§ **Task directions**
Count every line in the data that contains the word "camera", then report that number alone.

§ **Input data**
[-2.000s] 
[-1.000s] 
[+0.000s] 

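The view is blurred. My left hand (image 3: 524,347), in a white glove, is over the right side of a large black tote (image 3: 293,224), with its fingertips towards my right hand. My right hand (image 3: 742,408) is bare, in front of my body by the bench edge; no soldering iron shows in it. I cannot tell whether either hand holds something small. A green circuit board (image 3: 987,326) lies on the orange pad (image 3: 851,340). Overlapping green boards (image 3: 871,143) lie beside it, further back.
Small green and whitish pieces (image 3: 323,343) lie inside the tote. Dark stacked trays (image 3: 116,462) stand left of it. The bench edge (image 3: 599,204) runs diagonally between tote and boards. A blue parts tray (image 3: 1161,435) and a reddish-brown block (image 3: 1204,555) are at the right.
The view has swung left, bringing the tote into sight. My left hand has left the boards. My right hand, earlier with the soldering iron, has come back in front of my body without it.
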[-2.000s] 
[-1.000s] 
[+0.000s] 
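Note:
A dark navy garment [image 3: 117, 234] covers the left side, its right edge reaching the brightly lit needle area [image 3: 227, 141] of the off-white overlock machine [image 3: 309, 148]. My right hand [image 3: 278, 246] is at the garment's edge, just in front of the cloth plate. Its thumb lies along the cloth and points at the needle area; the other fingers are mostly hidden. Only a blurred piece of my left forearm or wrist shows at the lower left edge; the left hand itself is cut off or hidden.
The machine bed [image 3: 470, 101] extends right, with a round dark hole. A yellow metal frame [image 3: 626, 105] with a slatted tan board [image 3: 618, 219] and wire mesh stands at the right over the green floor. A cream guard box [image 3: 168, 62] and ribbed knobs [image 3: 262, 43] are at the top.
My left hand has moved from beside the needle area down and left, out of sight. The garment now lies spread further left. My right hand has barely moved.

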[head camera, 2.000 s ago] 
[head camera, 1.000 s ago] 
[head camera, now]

§ **The answer**
3